Nick Weal
- Full name: Nick Weal
- Country (sports): Great Britain
- Born: 4 September 1973 (age 51) Surrey, England
- Plays: Right-handed
- Prize money: $41,659

Singles
- Career record: 0–1
- Highest ranking: No. 291 (7 April 1997)

Grand Slam singles results
- Wimbledon: 1R (1997)

Doubles
- Career record: 0–4
- Highest ranking: No. 321 (18 August 1997)

Grand Slam doubles results
- Wimbledon: 1R (1997, 1998)

= Nick Weal =

British tennis player

Nick Weal (born 4 September 1973) is a British former professional tennis player.

==Biography==
Weal, who was born in Surrey and educated at Yateley School, played professionally in the 1990s.
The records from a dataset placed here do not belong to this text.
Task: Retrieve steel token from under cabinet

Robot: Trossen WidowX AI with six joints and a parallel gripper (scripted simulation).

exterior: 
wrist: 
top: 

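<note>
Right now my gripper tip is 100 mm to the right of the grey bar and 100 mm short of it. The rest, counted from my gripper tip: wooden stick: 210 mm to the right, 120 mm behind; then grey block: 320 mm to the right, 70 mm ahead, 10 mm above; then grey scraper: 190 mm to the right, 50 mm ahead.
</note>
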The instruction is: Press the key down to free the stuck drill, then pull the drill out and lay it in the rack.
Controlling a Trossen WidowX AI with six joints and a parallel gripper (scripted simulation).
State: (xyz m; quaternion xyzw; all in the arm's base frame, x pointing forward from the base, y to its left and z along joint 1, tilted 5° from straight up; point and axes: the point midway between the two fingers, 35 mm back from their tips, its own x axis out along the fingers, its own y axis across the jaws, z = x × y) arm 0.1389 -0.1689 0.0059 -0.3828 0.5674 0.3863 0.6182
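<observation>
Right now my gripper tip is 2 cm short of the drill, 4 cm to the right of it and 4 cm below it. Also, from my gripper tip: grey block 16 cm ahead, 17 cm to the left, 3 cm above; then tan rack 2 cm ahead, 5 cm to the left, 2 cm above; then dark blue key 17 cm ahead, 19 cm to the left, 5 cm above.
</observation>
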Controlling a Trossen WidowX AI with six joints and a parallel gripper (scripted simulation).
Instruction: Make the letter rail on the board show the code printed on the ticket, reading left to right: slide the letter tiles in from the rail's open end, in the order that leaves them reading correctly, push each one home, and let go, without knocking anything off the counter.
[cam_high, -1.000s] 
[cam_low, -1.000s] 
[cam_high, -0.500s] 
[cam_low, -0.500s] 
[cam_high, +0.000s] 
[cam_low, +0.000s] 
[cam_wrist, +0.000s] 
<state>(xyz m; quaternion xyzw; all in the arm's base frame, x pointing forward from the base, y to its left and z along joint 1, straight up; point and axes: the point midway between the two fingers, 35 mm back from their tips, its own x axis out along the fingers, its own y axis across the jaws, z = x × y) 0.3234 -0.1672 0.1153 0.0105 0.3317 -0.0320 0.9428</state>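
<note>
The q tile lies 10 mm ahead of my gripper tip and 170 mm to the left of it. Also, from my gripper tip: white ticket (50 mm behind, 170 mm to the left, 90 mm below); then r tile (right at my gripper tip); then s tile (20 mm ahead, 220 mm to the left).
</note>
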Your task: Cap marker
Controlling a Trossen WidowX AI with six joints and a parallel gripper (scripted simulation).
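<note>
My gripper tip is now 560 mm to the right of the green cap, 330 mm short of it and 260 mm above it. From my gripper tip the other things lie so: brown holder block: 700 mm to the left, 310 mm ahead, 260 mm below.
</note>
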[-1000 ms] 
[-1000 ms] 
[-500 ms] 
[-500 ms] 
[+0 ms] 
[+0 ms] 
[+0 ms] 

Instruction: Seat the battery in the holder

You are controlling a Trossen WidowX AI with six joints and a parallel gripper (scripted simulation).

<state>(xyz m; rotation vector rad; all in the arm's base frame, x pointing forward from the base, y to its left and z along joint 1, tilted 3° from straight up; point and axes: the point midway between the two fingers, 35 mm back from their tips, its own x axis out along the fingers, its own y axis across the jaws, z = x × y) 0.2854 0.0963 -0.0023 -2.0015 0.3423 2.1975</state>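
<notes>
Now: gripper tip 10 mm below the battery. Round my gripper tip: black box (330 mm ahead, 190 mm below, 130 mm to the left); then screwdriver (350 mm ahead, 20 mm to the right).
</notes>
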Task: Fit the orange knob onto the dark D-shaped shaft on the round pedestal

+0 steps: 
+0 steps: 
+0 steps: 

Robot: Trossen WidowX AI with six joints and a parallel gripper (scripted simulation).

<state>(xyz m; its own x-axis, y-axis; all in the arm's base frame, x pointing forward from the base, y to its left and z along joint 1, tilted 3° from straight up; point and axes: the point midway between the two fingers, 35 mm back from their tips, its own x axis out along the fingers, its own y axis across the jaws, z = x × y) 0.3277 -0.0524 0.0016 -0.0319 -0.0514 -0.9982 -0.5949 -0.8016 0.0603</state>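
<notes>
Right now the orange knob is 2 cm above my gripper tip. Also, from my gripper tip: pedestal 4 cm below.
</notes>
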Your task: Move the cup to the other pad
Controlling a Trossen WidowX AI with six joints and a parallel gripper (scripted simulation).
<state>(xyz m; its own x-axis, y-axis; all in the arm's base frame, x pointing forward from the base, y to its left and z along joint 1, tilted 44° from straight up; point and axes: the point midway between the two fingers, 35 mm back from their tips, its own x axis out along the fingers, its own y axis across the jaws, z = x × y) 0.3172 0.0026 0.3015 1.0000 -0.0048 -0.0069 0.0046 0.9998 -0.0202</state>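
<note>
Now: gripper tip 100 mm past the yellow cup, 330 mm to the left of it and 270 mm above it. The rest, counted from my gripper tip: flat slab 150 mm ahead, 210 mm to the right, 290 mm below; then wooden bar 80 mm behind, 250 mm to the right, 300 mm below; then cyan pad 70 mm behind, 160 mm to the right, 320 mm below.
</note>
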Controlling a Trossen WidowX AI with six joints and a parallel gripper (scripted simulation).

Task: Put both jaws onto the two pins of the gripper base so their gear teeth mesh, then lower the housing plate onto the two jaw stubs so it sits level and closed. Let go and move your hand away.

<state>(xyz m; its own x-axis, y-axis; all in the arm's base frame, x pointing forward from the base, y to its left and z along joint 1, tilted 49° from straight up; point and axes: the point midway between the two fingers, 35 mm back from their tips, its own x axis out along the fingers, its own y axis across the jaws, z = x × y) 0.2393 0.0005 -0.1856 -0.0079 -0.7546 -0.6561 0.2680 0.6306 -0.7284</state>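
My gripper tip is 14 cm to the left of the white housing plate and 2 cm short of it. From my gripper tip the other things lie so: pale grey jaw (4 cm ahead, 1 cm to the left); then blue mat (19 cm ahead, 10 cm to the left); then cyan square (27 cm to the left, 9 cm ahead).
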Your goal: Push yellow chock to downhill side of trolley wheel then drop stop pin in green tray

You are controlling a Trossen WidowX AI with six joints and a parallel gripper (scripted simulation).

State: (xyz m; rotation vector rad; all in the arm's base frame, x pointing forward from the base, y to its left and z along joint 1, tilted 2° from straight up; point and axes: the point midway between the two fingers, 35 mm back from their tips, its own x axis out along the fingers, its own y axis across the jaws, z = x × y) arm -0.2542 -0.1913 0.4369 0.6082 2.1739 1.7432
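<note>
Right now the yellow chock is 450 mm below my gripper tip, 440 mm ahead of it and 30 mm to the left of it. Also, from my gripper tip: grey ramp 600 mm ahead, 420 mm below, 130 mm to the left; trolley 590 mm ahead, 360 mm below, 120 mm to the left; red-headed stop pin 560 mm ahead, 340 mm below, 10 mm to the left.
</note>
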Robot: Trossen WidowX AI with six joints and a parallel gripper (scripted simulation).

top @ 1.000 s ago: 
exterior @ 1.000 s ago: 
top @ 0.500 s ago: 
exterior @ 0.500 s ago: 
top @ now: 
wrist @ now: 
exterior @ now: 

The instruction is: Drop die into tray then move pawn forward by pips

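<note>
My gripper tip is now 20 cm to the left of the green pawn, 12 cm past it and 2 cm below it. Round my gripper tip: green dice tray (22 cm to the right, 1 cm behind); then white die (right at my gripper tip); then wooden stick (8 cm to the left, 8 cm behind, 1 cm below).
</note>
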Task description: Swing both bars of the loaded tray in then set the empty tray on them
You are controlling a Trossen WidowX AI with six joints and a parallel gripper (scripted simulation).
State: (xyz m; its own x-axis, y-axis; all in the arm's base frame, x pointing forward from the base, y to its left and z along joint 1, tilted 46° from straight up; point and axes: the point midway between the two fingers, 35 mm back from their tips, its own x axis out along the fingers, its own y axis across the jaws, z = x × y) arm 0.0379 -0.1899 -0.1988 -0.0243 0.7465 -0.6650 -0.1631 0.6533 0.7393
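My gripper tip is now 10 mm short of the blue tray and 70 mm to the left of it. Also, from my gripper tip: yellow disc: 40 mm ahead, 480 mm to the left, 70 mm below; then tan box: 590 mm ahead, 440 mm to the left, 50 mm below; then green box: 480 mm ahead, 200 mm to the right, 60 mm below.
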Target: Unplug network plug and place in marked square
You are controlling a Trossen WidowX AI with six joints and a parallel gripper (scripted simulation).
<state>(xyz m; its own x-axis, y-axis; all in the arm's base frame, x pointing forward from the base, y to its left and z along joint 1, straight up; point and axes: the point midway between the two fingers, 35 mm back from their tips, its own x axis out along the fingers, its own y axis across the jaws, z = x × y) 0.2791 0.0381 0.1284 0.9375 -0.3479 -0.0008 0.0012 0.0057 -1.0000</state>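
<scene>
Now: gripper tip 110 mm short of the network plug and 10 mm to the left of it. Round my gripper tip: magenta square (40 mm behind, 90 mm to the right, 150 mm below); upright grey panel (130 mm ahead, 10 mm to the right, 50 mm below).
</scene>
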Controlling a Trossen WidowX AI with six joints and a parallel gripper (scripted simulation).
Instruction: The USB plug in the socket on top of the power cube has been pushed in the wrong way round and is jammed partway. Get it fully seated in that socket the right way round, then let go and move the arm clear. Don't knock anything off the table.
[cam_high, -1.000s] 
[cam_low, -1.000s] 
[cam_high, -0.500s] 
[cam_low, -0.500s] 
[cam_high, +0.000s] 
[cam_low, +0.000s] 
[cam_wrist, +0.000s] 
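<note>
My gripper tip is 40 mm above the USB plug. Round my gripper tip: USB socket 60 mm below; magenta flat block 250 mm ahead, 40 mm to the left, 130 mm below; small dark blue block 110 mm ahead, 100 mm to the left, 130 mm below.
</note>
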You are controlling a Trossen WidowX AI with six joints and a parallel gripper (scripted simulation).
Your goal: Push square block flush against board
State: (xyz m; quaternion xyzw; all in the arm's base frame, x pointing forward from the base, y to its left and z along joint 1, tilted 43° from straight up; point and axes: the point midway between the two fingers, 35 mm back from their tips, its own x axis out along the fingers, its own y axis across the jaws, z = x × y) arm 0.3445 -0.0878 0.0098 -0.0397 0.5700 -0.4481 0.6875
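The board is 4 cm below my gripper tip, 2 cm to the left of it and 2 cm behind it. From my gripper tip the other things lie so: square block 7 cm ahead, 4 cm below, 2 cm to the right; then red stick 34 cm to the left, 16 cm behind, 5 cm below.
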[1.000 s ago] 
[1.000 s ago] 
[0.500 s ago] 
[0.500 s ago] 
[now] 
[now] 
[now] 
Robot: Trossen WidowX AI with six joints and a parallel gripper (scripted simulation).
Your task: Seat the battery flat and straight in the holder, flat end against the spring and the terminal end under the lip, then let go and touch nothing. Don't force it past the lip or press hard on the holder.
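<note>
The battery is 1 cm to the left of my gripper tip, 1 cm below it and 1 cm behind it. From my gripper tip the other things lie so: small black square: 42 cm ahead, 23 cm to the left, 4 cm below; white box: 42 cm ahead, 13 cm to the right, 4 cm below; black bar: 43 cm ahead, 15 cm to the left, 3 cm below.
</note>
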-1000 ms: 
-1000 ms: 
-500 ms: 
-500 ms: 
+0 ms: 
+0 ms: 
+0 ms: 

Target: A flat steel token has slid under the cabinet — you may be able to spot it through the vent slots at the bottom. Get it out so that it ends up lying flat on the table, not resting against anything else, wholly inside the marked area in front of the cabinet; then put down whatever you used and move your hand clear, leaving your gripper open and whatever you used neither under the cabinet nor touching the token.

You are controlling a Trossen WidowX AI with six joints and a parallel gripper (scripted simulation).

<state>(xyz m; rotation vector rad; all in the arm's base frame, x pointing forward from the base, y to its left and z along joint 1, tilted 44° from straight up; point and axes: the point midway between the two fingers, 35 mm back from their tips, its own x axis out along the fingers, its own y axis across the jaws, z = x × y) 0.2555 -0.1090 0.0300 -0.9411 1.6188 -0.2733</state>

A right-handed player, he was runner-up to Ben Ellwood at the Bristol Challenger in 1996 and competed as a wildcard at the 1997 Wimbledon Championships, losing to Christophe Van Garsse in the first round.

In doubles he appeared twice in the main draw at Wimbledon, as a wildcard pairing with Barry Cowan in 1997 and partnering Ross Matheson as qualifiers in 1998. He featured twice in the main doubles draw of the Bournemouth International ATP Tour tournament.

Now working as a coach with the LTA, Weal coached the Great Britain team which won the 2015 Davis Cup.